23:29 < sipa> you'd need to do it with link-time magic, and hope that libstdc++ doesn't bypass it somehow

23:29 < BlueMatt> I'm still confused, where do we use such exceptions to mark invalidity?

23:29 < sipa> BlueMatt: i don't know!

23:29 < sipa> we shouldn't!

23:30 < BlueMatt> yes, I dont see the specific issue here, yet

23:30 < gmaxwell> sipa: your logs showed we did exactly that.

23:30 < BlueMatt> gmaxwell: no they dont

23:30 < BlueMatt> "ERROR: ConnectBlock(): inputs missing/spent"

23:30 < cfields> BlueMatt: my take-away from the above was that if we didn't throw in deserialization, we could just wrap acceptblock and activatebestchain in try/catch(), and abort any time something's caught

23:30 < BlueMatt> that was after the bad_alloc

23:31 < cfields> gmaxwell: memory allocation failed, then the _next block_ was rejected

23:31 < BlueMatt> cfields: yes, and we should do that, probably still

23:31 < sipa> gmaxwell: my assumption is that the error _is_ caught somewhere, not passed up, and as a result a normal "fail" return value is returned, and a higher layer interprets that as invalid block

23:31 < sipa> gmaxwell: i don't think we have anywhere a direct "exception? mark invalid!" logic

23:31 < BlueMatt> sipa: script interpreter does

23:31 < BlueMatt> but thats it i believe

23:32 < BlueMatt> (in the debug log you posted I do not believe that was the error, either)

23:32 < gmaxwell> we do all over the place! we have a generic catch that returns false on functions that must be true for validity.

23:33 < BlueMatt> gmaxwell: we do?

23:33 < gmaxwell> Open up validation.cpp basically every catch in there does this.

23:33 < cfields> sipa: my take was that the block was accepted, but we didn't switch to the new tip, so the next block failed when looking up inputs

23:33 < BlueMatt> only script interpreter i believe

23:34 < gmaxwell> okay it's not as bad as I thought.
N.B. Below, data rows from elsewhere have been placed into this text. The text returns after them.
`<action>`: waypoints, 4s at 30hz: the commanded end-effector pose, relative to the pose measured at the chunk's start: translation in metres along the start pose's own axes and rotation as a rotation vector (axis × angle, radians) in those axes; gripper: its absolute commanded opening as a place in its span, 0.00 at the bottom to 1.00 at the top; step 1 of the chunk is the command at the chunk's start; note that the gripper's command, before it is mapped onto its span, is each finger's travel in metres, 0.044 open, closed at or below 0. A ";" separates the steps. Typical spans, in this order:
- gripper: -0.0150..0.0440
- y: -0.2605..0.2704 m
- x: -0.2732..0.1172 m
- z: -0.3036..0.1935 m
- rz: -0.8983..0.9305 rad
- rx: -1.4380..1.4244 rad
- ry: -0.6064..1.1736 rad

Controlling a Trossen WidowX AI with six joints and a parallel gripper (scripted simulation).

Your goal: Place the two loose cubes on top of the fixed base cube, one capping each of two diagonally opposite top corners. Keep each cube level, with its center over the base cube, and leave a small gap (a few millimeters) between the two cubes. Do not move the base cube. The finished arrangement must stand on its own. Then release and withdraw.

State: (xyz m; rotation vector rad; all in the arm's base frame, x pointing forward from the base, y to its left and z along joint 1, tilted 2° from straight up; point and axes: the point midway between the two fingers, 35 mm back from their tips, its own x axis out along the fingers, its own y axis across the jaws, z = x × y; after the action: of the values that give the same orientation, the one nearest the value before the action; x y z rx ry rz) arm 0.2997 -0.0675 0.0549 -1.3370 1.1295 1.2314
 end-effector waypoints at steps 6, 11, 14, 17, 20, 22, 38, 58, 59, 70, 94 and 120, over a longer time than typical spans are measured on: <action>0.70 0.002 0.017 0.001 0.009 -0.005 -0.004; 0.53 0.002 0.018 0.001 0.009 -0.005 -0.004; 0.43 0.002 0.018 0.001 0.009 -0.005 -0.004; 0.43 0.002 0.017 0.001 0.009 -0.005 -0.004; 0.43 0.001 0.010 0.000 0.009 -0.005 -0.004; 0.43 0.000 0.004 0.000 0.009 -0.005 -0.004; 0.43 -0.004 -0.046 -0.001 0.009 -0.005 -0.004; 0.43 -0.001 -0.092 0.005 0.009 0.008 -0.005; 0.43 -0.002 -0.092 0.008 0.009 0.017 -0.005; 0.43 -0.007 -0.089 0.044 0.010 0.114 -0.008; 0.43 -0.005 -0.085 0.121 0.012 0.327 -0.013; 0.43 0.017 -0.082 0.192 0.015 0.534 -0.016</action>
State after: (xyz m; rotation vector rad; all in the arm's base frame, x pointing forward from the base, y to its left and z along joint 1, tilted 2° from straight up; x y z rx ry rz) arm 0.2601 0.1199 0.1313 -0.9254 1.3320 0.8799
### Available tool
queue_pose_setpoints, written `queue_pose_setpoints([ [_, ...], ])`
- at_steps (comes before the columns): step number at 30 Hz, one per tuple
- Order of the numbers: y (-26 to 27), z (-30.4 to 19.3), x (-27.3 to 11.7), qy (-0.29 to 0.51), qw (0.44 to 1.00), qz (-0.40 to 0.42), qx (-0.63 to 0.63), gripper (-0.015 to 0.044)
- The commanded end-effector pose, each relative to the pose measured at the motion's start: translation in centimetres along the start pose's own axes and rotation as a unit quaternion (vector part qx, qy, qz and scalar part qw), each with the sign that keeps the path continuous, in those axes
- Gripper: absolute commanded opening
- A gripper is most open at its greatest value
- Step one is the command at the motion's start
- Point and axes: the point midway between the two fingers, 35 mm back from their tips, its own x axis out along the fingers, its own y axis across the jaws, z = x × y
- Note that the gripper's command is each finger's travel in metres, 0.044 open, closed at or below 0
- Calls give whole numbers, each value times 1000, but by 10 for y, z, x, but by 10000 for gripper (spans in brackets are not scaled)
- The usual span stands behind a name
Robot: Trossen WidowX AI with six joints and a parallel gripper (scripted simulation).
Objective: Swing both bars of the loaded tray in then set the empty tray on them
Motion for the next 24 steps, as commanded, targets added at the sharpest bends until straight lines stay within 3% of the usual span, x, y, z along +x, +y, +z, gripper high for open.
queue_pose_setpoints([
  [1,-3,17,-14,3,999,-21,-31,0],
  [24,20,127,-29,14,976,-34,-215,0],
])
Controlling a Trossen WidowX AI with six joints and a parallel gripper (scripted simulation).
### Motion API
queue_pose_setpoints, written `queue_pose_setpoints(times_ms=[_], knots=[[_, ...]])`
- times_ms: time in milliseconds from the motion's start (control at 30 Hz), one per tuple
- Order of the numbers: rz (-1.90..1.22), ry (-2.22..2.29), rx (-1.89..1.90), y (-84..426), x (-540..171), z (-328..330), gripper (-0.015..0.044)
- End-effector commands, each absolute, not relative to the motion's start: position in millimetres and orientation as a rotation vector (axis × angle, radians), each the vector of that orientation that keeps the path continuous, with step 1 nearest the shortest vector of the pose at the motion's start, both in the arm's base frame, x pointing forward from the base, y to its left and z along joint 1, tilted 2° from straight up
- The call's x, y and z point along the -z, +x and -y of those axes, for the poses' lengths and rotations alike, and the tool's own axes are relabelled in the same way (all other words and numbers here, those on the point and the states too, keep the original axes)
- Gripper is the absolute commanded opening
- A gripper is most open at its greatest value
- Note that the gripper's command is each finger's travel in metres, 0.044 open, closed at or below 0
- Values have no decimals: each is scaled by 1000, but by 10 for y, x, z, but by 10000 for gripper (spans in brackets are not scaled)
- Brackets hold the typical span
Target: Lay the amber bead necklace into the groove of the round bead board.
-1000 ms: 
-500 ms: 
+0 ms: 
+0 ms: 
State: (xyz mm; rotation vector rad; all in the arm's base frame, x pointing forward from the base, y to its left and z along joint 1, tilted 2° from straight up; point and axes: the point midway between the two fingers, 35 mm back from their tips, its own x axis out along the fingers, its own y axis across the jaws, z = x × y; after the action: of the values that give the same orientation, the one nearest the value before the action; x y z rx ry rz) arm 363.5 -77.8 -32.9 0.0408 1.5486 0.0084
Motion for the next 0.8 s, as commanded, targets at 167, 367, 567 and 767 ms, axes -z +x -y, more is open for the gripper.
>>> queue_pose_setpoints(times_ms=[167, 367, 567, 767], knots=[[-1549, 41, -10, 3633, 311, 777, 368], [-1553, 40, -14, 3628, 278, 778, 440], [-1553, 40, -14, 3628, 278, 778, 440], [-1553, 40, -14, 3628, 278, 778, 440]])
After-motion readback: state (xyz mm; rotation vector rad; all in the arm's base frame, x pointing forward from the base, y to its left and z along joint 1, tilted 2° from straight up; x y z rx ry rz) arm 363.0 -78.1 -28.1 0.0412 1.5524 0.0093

23:34 < sipa> did we in 0.14 introduce the SendRejectsAndCheckIfBanned(pfrom, connman) call in net_processing:2754 ?

23:34 < BlueMatt> well now that i check it is worse than I thought :p

23:34 < sipa> which before used to be inside the catch block?

23:34 < BlueMatt> some disk reads shit that probably should be smarter than it is

23:35 < BlueMatt> sipa: yes, and no, before it didnt exist

23:35 < BlueMatt> (was only in SendMessages)

23:35 < cfields> sipa: it's new, we used to only send rejects+ban from SendMessages()

23:36 < sipa> i see

23:38 < cfields> imo the throw happened somewhere around SetBestChain, it was just caught in ProcessMessages because that's the only place we do a generic catch(...)

23:38 < gmaxwell> BlueMatt: well I thought it was _every_ one of them, but I checked readblockfromdisk and it's not.